■ The problem:
Please return each entry that follows exactly as given, but without pictures.

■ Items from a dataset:
════════════════

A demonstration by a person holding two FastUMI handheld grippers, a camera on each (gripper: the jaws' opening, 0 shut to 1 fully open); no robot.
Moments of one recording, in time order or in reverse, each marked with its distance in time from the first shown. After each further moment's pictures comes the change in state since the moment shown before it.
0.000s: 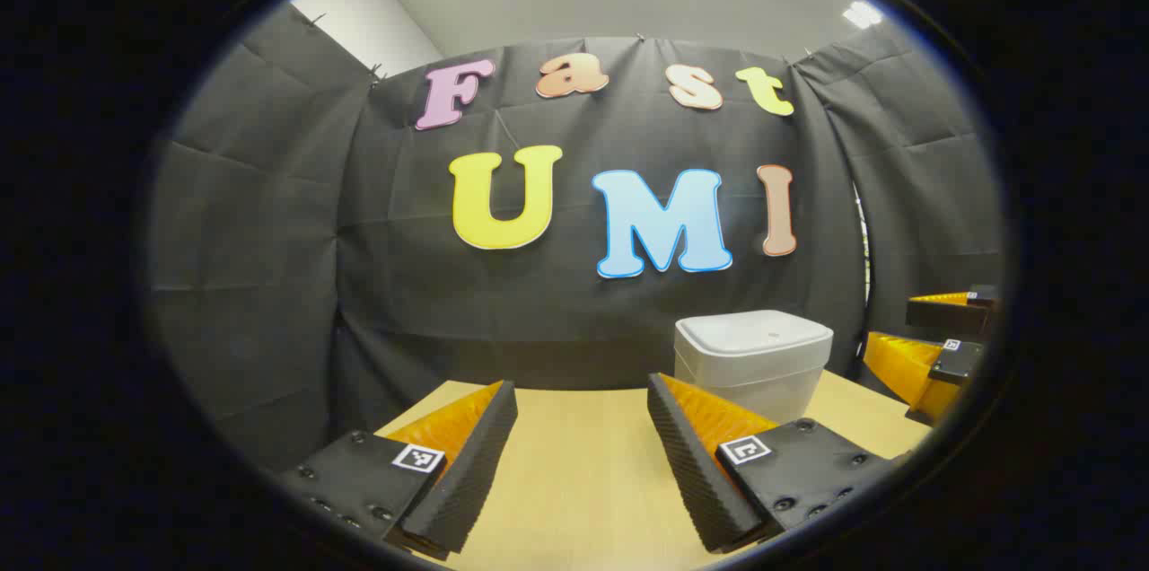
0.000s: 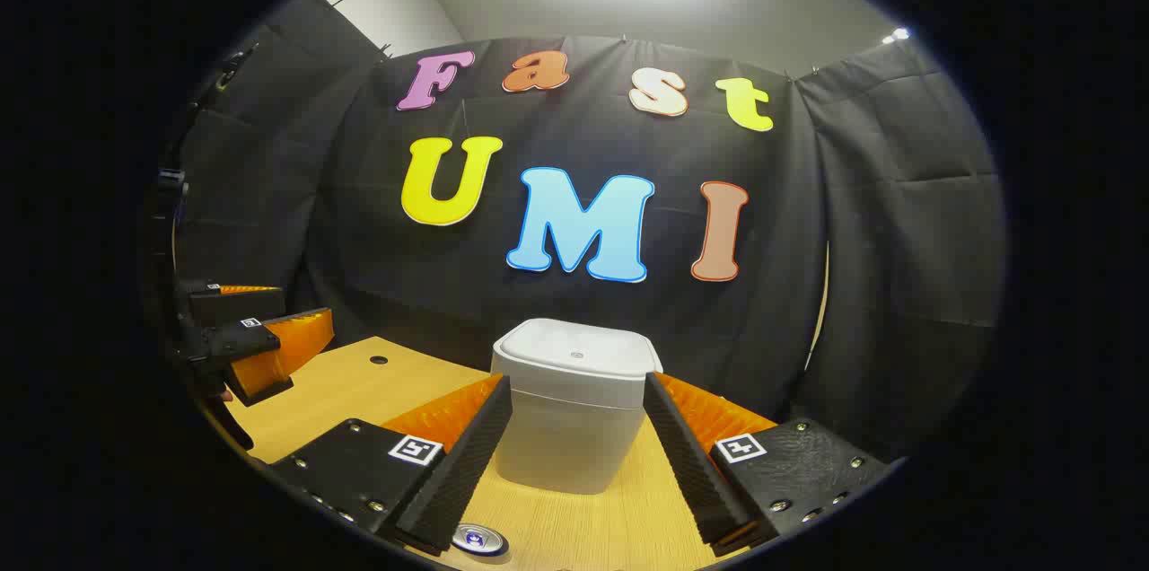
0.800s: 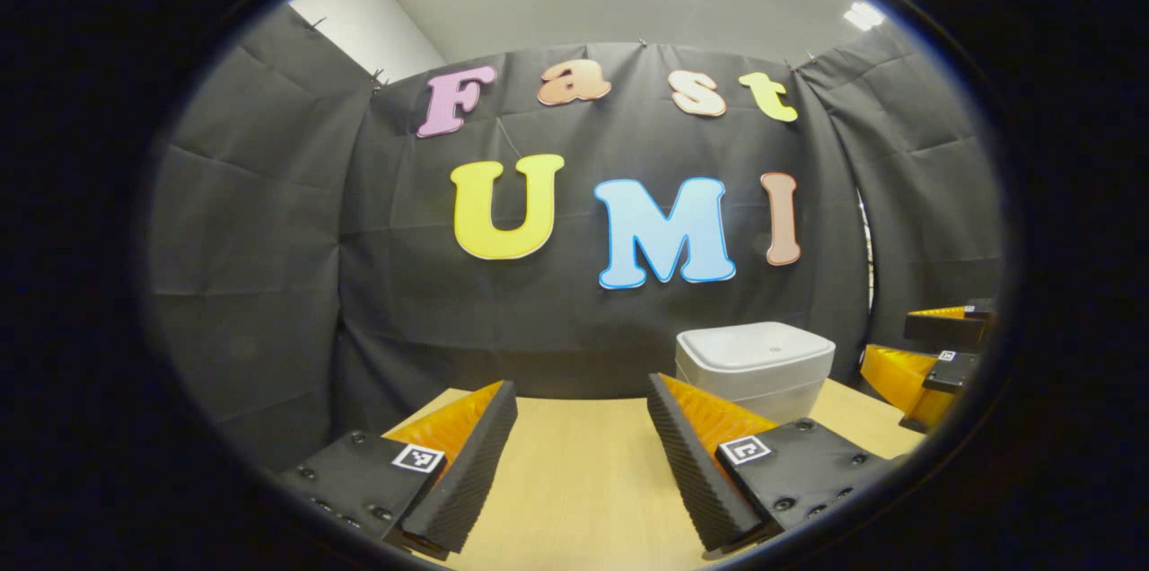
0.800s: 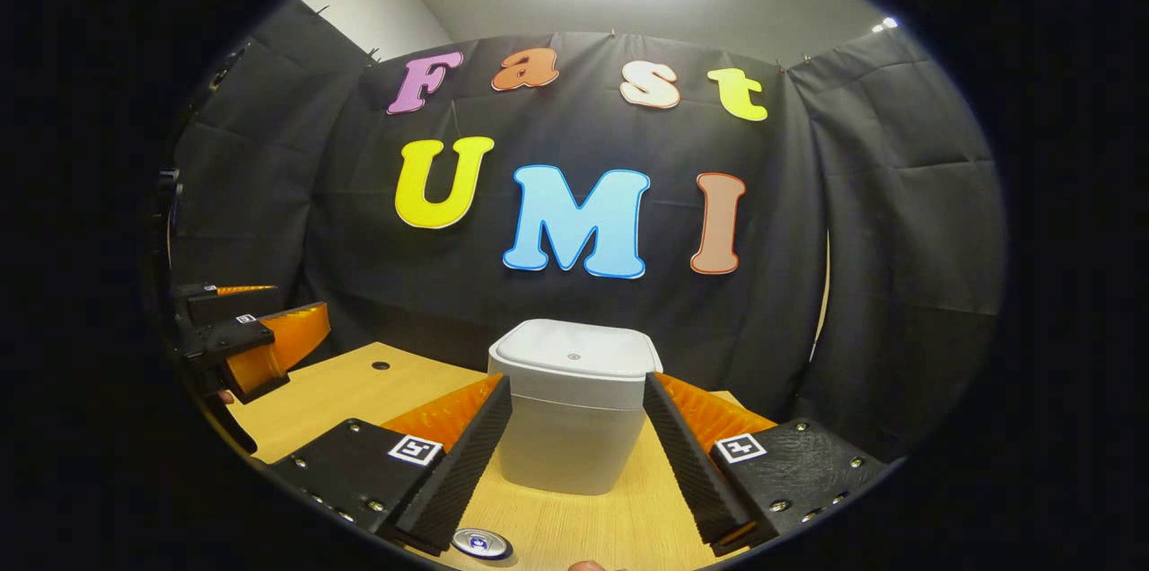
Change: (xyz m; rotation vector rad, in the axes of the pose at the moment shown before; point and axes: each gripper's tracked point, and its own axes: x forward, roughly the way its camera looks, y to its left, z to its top) left arm 0.005 0.000 0.007 -0.006 -0.018 0.015; right arm 0.006 -0.001 0.000 0.047 0.022 0.001
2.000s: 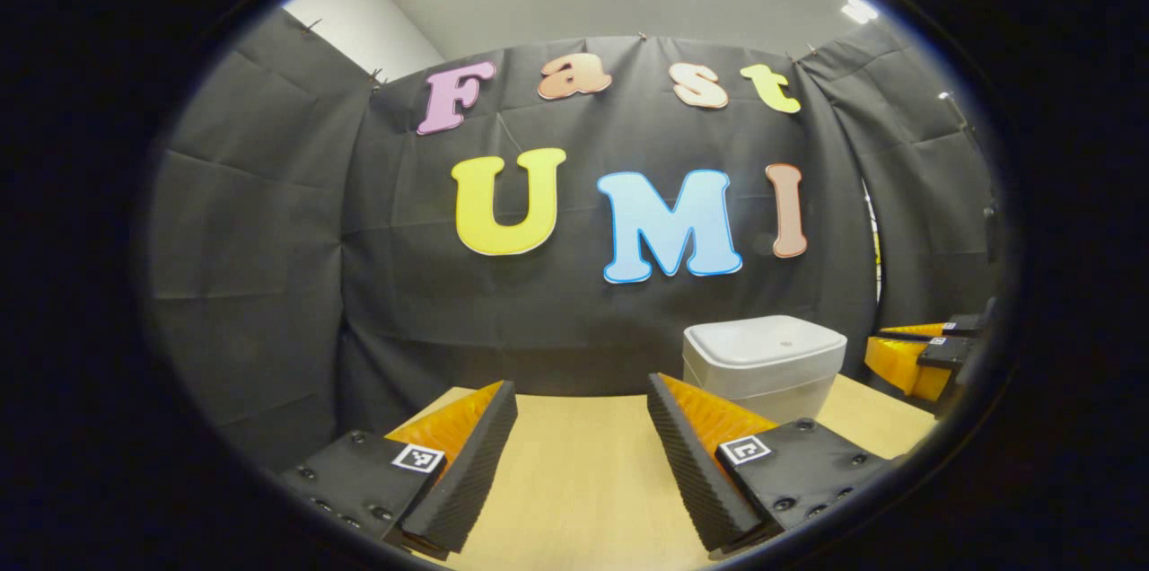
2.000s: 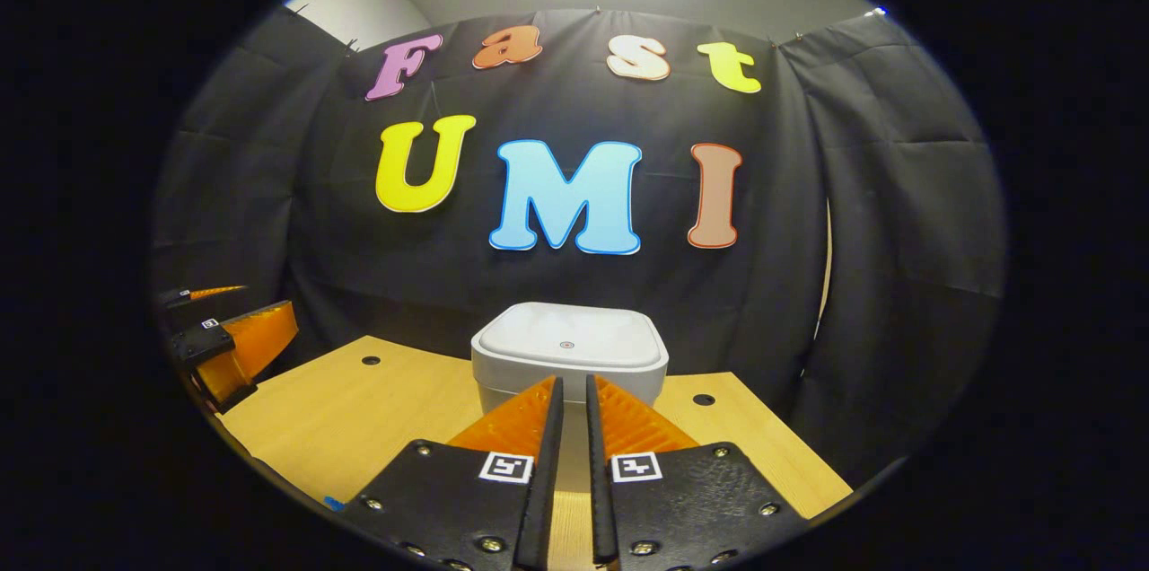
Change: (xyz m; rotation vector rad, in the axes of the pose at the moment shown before) left arm 0.007 0.003 -0.005 0.013 0.013 0.012; right arm 0.036 -0.003 -0.017 0.027 0.071 -0.050
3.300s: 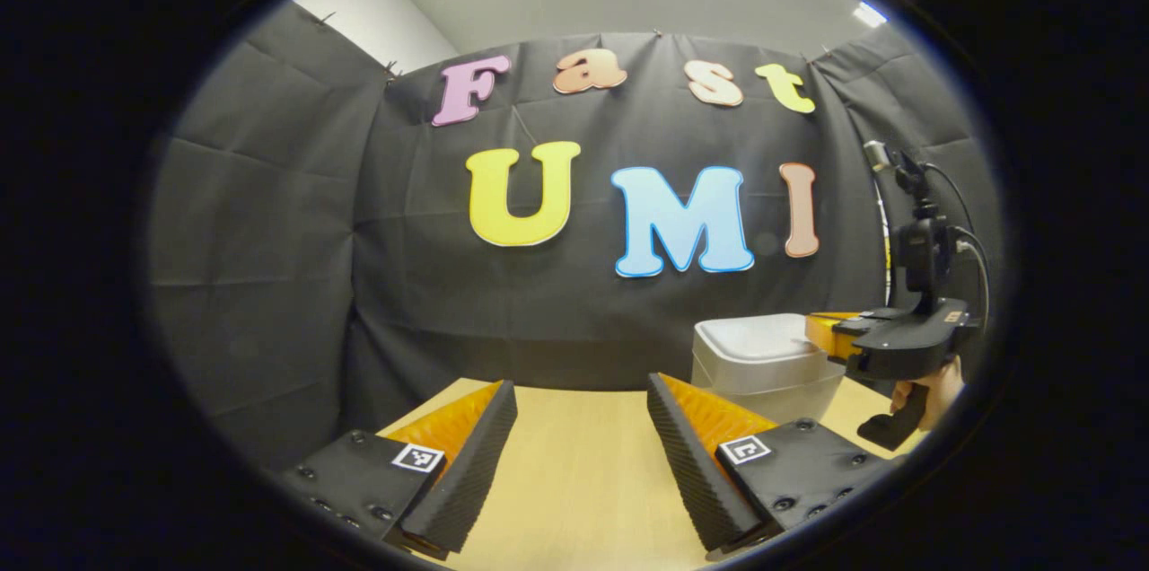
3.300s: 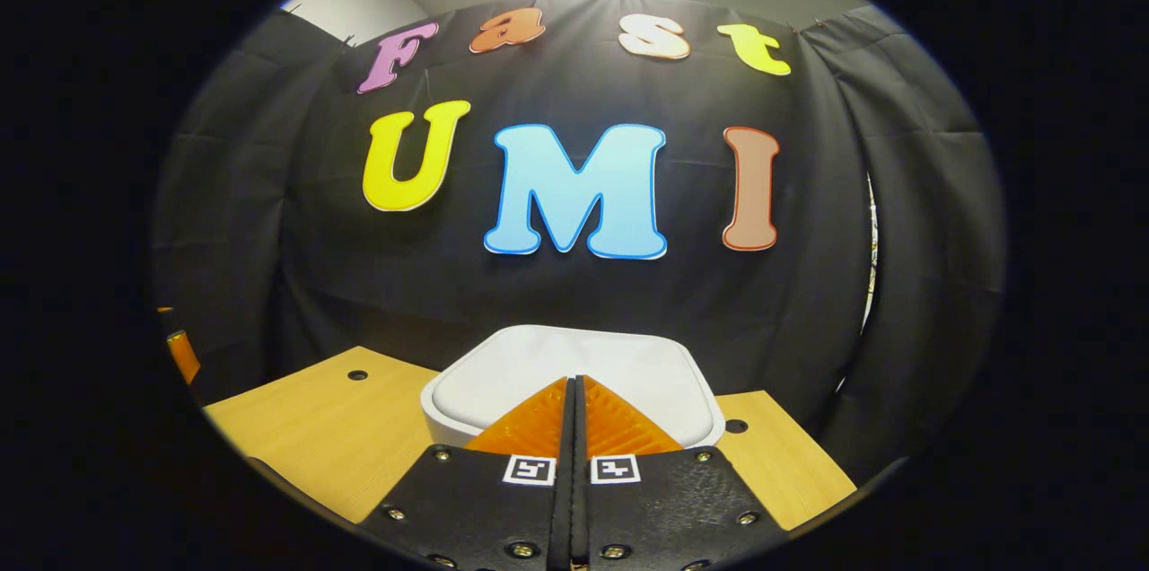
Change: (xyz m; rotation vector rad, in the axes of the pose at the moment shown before) left arm -0.004 0.006 -0.005 -0.025 0.017 0.050; right arm 0.129 0.003 0.000 0.019 0.012 0.084
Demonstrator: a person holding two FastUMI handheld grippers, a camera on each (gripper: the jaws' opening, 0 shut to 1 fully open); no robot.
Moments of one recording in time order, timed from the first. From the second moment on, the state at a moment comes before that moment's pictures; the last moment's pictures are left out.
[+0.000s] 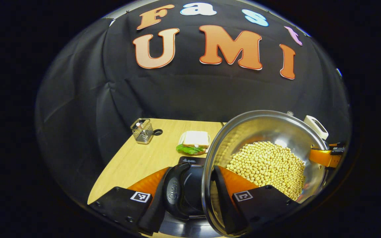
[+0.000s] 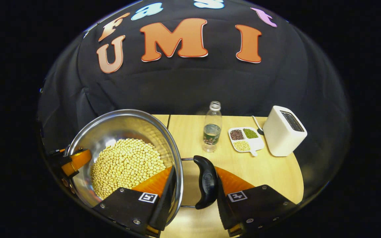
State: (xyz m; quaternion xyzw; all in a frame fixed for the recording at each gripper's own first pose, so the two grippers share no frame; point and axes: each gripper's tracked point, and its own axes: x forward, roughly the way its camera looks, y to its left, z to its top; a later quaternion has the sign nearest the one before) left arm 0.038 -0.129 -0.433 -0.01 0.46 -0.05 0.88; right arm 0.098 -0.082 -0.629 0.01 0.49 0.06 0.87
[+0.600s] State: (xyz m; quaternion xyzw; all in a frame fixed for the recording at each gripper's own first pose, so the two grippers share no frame) left arm 0.033 -0.133 -0.432 -0.02 0.48 -0.03 0.88; right arm 0.101 -0.080 -0.637 0.00 0.49 0.08 0.87
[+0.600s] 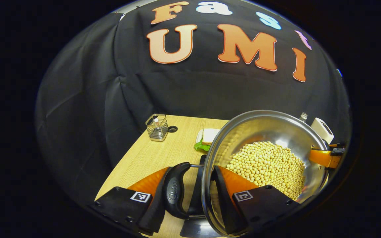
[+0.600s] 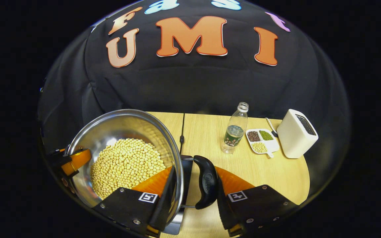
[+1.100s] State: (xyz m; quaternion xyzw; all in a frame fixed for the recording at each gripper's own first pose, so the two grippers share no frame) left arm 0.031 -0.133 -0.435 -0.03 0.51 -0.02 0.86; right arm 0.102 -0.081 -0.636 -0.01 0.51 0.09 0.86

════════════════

■ Your solution:
A demonstration by a person holding two FastUMI handheld grippers, a camera on each (gripper: the jaws' opening, 0 shut to 1 fully open); no robot.
Moments of one recording, in time order or in reverse, each marked with its distance in time from the first shown. After each further moment's pictures comes the change in state since the moment shown before it.
0.000s: 
0.000s: 
0.800s: 
0.800s: 
Change: (xyz m; rotation vector rad, in the axes of the pose at the moment shown before; point and axes: each gripper's tracked point, and its own axes: x forward, roughly the way its camera looks, y to its left, z to its top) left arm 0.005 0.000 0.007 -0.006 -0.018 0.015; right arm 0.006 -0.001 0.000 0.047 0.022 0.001
2.000s: 
2.000s: 
Change: (xyz m; rotation vector rad, in the axes of the pose at the moment shown before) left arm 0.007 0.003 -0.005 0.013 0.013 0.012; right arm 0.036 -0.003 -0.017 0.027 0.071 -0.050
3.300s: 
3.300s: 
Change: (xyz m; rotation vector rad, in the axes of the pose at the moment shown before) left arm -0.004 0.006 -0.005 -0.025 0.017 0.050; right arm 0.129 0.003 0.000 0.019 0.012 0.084
Demonstrator: a person holding two FastUMI handheld grippers, a camera on each (gripper: the jaws' opening, 0 shut to 1 fully open); no robot.
Moments of one recording in time order, timed from the first. From the second moment on, the state at a moment comes before that moment's pictures; the last moment's pictures are left out.
[+0.000s] 
[+0.000s] 
State: (xyz m; quaternion xyzw; all in a frame fixed for the recording at each gripper's own first pose, so the two grippers share no frame; point and axes: each gripper's tracked point, and its own axes: x forward, roughly the way its camera looks, y to its left, z to its top; a later quaternion has the sign nearest the one before) left arm 0.038 -0.129 -0.433 -0.01 0.46 -0.05 0.88; right arm 0.098 -0.082 -0.629 0.01 0.49 0.06 0.87
[+0.600s] State: (xyz m; quaternion xyzw; all in a frame fixed for the recording at each gripper's own first pose, so the two grippers share no frame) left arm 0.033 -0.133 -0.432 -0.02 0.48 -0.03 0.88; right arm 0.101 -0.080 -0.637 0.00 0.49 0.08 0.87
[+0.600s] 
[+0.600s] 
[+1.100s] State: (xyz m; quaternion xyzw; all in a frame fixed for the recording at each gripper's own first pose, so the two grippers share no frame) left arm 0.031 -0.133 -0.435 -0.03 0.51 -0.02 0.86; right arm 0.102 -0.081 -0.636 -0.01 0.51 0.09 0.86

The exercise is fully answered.